» **SUPPLIED INFORMATION**:
[Start of section]
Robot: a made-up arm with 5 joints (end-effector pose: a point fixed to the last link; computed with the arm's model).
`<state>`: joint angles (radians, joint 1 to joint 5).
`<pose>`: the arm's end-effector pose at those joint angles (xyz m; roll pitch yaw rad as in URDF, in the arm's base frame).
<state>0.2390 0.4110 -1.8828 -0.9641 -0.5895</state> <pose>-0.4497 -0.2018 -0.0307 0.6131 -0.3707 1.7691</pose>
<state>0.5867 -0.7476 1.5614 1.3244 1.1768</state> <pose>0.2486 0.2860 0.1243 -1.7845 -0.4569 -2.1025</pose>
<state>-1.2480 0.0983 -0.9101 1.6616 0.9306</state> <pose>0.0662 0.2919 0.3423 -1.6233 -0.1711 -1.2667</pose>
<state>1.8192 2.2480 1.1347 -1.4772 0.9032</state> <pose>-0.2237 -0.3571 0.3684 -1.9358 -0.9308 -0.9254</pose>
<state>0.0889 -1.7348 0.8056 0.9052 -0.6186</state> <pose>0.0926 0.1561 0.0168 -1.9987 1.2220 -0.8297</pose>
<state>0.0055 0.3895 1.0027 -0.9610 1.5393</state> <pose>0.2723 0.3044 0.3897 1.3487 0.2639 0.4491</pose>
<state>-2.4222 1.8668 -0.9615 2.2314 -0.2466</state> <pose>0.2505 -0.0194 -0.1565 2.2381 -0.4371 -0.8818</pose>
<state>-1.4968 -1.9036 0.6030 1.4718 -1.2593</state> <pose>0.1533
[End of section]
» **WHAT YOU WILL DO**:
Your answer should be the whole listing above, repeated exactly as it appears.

» **REPLY**:
Robot: a made-up arm with 5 joints (end-effector pose: a point fixed to the last link; computed with the arm's model).
`<state>`: joint angles (radians, joint 1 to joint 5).
`<pose>`: the arm's end-effector pose at those joint angles (xyz m; roll pitch yaw rad as in URDF, in the arm's base frame).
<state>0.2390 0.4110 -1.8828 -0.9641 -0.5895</state> <pose>-0.4497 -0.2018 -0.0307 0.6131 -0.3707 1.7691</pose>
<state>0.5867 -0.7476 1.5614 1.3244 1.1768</state> <pose>0.2486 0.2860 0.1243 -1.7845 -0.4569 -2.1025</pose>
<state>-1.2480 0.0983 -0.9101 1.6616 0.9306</state> <pose>0.0662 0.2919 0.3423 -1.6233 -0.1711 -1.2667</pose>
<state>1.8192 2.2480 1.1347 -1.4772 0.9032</state> <pose>-0.2237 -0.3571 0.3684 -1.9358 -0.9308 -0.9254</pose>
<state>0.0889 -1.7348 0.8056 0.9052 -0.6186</state> <pose>0.0926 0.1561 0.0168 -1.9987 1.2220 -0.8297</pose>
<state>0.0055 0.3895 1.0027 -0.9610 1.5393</state> <pose>0.2723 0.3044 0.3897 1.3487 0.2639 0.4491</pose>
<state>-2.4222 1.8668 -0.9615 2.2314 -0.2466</state> <pose>0.2505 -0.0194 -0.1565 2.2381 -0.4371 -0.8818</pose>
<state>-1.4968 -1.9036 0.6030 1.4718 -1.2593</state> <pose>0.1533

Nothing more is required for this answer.